*Exercise details*. Beneath this line are entries. Copy the range from the line with "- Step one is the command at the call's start" to the line with "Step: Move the", ends included, exactly; leave pictures out.

*Information shown*.
|---|

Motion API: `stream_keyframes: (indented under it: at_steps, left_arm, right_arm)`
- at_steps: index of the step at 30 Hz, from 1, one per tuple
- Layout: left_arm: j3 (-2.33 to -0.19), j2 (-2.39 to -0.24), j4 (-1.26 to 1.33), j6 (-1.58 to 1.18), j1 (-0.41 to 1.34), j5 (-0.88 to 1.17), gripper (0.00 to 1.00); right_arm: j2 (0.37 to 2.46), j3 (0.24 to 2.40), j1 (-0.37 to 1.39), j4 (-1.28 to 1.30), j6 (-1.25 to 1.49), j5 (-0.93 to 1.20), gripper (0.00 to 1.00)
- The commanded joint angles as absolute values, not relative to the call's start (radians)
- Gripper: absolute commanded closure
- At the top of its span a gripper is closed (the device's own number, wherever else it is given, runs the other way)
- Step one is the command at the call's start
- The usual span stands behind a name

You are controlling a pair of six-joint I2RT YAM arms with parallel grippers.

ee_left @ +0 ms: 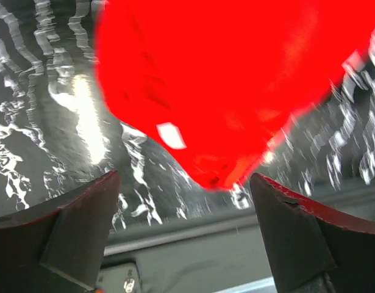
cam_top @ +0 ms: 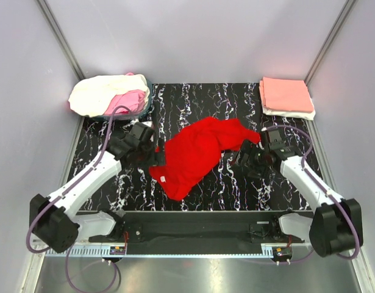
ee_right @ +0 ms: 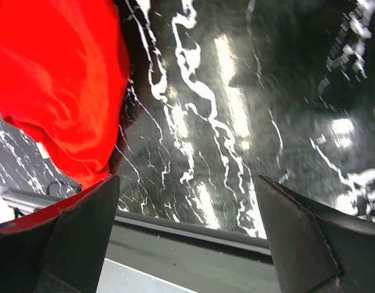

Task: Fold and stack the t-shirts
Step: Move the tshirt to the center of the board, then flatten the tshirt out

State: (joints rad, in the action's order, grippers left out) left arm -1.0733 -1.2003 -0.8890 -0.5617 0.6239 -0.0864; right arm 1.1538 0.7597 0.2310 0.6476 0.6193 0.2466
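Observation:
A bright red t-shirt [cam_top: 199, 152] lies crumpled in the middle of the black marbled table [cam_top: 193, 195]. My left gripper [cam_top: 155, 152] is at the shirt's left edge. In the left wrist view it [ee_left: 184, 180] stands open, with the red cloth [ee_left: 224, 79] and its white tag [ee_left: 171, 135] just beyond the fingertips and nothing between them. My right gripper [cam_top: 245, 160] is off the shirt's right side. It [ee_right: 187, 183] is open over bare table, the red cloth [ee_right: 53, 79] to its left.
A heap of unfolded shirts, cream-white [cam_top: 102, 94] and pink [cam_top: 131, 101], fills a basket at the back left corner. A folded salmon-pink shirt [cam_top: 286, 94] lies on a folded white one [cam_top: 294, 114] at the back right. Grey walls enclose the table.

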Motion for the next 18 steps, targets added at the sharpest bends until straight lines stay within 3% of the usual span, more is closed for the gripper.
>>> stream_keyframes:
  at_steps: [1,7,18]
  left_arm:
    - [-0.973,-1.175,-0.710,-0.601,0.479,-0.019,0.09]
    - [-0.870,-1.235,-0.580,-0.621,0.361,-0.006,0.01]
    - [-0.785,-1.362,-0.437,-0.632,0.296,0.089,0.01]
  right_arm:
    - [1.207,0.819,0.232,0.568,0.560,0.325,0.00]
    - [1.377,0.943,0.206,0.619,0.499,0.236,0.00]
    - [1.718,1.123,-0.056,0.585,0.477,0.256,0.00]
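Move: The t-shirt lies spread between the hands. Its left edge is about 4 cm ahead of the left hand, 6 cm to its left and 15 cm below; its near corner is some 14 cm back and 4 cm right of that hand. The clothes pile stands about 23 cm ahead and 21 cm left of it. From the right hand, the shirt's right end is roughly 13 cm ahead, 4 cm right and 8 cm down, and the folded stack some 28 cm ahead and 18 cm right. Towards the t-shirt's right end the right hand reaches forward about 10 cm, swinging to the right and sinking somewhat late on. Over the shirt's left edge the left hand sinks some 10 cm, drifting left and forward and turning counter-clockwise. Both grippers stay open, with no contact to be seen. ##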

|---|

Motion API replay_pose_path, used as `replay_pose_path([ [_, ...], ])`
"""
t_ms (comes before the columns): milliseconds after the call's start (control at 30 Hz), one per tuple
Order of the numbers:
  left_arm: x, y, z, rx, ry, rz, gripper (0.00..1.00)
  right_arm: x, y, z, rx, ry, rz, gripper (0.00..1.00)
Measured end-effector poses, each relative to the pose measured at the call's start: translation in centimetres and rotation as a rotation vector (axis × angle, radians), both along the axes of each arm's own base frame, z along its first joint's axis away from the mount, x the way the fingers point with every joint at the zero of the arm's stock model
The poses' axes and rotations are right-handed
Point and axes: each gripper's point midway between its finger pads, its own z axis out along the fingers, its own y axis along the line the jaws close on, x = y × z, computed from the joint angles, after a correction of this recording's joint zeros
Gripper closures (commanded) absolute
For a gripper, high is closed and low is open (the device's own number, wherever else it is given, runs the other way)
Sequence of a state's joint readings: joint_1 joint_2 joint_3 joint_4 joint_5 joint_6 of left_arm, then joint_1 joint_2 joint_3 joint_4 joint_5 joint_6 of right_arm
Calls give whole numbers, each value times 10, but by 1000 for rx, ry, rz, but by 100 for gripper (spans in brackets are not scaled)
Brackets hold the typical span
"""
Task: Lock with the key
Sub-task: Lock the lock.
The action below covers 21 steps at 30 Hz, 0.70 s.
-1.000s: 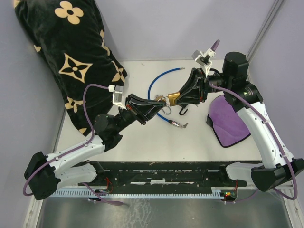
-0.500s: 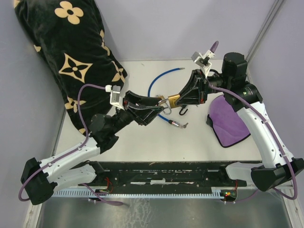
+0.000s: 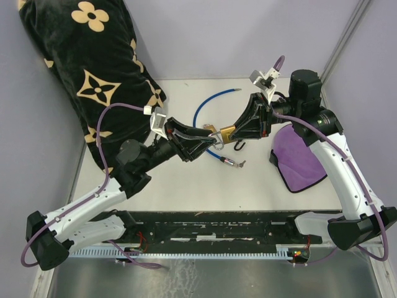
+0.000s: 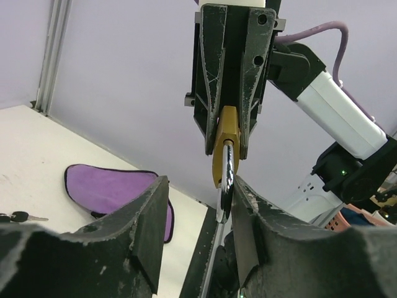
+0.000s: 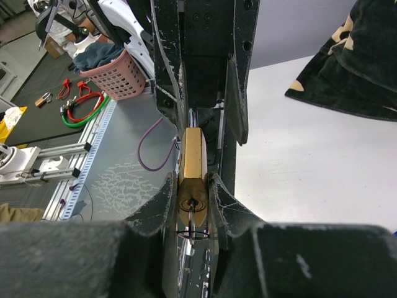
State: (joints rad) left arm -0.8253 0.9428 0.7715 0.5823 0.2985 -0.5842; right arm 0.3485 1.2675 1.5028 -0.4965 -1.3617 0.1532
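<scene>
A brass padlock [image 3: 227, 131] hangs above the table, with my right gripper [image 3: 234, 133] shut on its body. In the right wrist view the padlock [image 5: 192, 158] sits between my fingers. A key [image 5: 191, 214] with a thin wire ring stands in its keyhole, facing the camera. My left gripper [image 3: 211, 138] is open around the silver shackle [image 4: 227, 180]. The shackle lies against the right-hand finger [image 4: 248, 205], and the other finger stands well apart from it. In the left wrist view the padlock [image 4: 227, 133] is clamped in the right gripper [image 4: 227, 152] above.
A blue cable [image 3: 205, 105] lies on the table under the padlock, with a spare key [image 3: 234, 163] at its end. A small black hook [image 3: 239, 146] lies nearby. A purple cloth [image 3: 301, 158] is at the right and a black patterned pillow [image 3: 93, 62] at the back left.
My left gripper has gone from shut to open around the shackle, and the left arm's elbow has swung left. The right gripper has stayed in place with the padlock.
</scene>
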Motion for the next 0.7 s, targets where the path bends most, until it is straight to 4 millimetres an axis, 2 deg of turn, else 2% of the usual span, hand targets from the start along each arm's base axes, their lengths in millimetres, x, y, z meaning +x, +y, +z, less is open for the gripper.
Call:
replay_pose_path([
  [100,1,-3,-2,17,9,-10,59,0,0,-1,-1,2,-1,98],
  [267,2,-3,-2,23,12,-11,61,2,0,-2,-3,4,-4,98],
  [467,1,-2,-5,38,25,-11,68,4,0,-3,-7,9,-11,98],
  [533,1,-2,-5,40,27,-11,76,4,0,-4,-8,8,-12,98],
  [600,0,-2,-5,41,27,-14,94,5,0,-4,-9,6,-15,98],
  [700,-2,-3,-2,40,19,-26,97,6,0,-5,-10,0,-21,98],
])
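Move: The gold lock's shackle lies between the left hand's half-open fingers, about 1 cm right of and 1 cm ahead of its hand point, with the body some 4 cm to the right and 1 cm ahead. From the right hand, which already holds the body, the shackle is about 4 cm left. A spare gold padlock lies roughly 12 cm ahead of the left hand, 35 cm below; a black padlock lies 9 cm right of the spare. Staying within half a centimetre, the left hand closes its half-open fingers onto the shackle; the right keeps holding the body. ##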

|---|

*Solved problem*.
- Step one is the command at the call's start
- The usual span stands behind a name

You are controlling a pair of six-joint I2RT YAM arms with parallel grippers.

ee_left @ +0 ms: 
cam_top @ +0 ms: 
ee_right @ +0 ms: 

Task: Fold and stack the t-shirts
Step: Move the tshirt to the center of the board, then flatten the tshirt out

Output for this exercise is now complete.